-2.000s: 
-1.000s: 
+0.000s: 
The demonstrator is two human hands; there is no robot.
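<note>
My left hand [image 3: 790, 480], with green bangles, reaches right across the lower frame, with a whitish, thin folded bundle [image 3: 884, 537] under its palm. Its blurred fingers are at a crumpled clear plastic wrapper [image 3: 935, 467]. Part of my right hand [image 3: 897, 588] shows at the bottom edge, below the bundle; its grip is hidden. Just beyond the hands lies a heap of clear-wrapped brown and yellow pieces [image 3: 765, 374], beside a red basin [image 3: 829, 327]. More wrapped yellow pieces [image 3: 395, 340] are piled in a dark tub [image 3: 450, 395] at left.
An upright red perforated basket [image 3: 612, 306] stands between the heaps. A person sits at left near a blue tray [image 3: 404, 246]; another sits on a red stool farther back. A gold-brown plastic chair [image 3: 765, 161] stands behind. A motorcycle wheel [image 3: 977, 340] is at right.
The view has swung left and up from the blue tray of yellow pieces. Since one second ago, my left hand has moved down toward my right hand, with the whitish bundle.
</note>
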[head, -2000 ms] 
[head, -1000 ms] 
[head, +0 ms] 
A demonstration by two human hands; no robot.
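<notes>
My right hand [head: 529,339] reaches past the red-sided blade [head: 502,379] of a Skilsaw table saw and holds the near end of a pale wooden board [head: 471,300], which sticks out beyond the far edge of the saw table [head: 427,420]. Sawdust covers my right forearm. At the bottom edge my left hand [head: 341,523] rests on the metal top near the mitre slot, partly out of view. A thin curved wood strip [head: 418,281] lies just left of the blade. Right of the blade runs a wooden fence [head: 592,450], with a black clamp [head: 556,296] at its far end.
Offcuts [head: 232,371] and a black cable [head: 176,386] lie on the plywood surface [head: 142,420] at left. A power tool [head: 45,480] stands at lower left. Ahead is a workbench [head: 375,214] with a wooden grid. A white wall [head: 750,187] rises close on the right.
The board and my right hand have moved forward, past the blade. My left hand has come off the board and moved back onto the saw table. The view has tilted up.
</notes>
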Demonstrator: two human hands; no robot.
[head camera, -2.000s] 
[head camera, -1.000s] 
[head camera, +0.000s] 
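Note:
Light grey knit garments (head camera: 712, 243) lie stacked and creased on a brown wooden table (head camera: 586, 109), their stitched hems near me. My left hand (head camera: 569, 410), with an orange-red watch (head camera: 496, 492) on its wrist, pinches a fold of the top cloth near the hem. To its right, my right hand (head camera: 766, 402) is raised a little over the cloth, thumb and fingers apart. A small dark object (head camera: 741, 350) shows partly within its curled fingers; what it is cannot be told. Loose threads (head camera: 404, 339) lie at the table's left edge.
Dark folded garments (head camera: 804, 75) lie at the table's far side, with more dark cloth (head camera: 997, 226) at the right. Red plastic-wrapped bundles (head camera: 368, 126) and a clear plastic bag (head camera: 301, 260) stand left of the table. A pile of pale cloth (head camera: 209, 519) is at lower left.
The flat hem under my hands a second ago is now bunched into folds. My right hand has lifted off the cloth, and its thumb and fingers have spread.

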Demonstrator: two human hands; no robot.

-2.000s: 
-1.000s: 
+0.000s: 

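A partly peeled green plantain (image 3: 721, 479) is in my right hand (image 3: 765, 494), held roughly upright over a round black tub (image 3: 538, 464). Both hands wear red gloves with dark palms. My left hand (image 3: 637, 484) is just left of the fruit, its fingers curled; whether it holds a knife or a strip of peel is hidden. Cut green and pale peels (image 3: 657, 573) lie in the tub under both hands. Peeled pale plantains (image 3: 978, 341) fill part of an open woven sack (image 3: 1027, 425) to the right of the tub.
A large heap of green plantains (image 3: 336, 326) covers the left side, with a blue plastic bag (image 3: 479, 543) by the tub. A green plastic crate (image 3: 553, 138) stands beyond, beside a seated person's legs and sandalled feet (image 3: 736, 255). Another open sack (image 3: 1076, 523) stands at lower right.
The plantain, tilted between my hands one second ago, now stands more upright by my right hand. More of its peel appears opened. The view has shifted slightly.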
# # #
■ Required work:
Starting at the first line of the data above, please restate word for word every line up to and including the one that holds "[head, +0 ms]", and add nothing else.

■ Result of the task:
-2.000s: 
-1.000s: 
+0.000s: 
The demonstrator is two human hands; there is no robot.
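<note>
My left hand [image 3: 790, 480], with green bangles, reaches right across the lower frame, with a whitish, thin folded bundle [image 3: 884, 537] under its palm. Its blurred fingers are at a crumpled clear plastic wrapper [image 3: 935, 467]. Part of my right hand [image 3: 897, 588] shows at the bottom edge, below the bundle; its grip is hidden. Just beyond the hands lies a heap of clear-wrapped brown and yellow pieces [image 3: 765, 374], beside a red basin [image 3: 829, 327]. More wrapped yellow pieces [image 3: 395, 340] are piled in a dark tub [image 3: 450, 395] at left.
An upright red perforated basket [image 3: 612, 306] stands between the heaps. A person sits at left near a blue tray [image 3: 404, 246]; another sits on a red stool farther back. A gold-brown plastic chair [image 3: 765, 161] stands behind. A motorcycle wheel [image 3: 977, 340] is at right.
The view has swung left and up from the blue tray of yellow pieces. Since one second ago, my left hand has moved down toward my right hand, with the whitish bundle.
</note>
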[head, -2000 ms] 
[head, -1000 ms] 
[head, +0 ms] 

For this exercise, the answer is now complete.